REMOVAL OF TEST SUBSTANCE
- Washing (if done): yes
- Time after start of exposure: 24 hours

TEST MATERIAL
- Amount(s) applied (volume or weight with unit): no data
- For solids, paste formed: yes

VEHICLE
- Amount(s) applied (volume or weight with unit): no data
Duration of exposure:
24 hours
Doses:
2000 mg/kg
No. of animals per sex per dose:
5
Control animals:
not required
Details on study design:
- Duration of observation period following administration: 14 days
- Frequency of observations and weighing: the animals were observed for deaths or overt signs of toxicity 1/2, 1, 2 and 4 hours after dosing and subsequently once daily for fourteen days. Individual bodyweights were recorded prior to application of the test material on Day 0 and on Days 7 and 14.
- Necropsy of survivors performed: yes
- Other examinations performed: clinical signs, body weight
Statistics:
No data

Results and discussion

Preliminary study:
Not applicable.
Effect levels
Sex:
male/female
Dose descriptor:
LD50
Effect level:
> 2 000 mg/kg bw
Based on:
test mat.
Mortality:
None
Clinical signs:
other: No signs of systemic toxicity. Signs of skin irritation noted were very slight to well-defined erythema, very slight to slight oedema, scabbing, blanching of the skin, superficial cracking of the epidermis, crust formation, desquamation and glossy skin. T
Gross pathology:
No abnormalities noted
Other findings:
No other findings.

Any other information on results incl. tables

No other information

Applicant's summary and conclusion

Interpretation of results:
other: not classified as harmful or toxic as per the CLP Regulation EC No 1272/2008
Conclusions:
The acute dermal median lethal dose (LD50) of the test material in the Sprague-Dawley CD strain rat (males + females) was found to be greater than
2000 mg/kg bodyweight. Based on these results, no classification is required according to the regulation (EC) N°.1272/2008 and the Directive 67/548/EEC
criteria.
Executive summary:

A study was performed to assess the acute dermal toxicity of the test material in the Sprague-Dawley CD strain rat according to OECD 402 and in compliance with GLP. A group of ten animals (five males and five females) was given a single 24-hour, semi-occluded dermal application to intact skin at a dose level of 2000 mg/kg bodyweight. The animals were observed for fourteen days after the day of treatment and were then killed for gross pathological examination.

There were no deaths. No signs of systemic toxicity were noted during the study. Signs of skin irritation noted were very slight to well-defined erythema, very slight to slight oedema, scabbing, blanching of the skin, superficial cracking of the epidermis, crust formation, desquamation and glossy skin. The treatment site of one female appeared normal thirteen days after dosing. All other skin sites showed signs of skin irritation up to Day 14. All animals showed an expected gain in bodyweight during the study.

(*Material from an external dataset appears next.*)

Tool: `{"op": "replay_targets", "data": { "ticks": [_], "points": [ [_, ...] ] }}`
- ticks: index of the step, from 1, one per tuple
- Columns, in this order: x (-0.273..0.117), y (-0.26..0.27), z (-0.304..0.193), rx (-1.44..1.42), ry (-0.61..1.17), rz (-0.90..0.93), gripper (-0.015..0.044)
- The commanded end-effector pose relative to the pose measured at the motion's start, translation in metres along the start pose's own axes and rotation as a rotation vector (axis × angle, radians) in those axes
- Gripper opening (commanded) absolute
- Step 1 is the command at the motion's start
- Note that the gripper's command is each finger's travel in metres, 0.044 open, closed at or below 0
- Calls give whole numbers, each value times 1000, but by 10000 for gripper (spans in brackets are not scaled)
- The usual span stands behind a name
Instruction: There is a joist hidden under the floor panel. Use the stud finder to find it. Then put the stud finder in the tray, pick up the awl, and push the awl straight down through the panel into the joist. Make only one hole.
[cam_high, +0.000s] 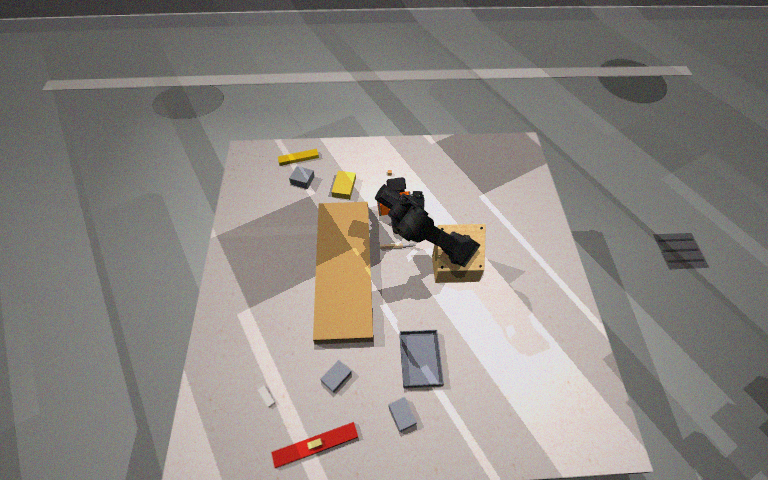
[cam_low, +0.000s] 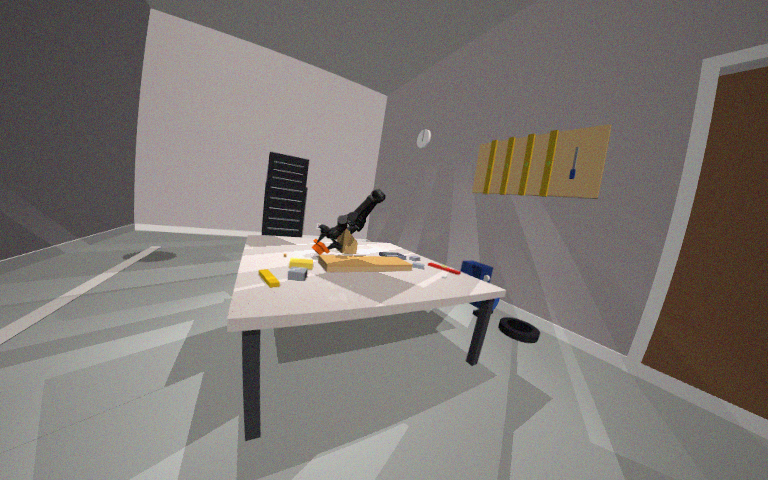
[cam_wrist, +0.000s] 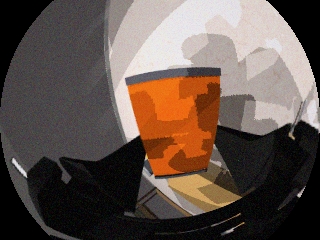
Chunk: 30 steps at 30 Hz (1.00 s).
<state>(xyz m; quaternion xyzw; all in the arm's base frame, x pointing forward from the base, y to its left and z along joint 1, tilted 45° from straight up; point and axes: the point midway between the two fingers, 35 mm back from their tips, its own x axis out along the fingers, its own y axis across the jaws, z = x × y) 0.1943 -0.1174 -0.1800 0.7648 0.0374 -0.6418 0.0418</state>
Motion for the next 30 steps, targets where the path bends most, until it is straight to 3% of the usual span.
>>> {"op": "replay_targets", "data": {
  "ticks": [1,30],
  "points": [
    [-2,2,-1,6,3,44,0],
    [12,-17,-2,-3,14,63,0]
  ]
}}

No abnormalities were noted at necropsy.

 

The acute dermal median lethal dose (LD50) of the test material in the Sprague-Dawley CD strain rat was found to be greater than 2000 mg/kg bodyweight. Based on these results, no classification is required according to the regulation (EC) N°.1272/2008 and the Directive 67/548/EEC criteria.

 

This acute dermal study is classified as acceptable. It satisfies the guideline requirement for an acute dermal study in the rats.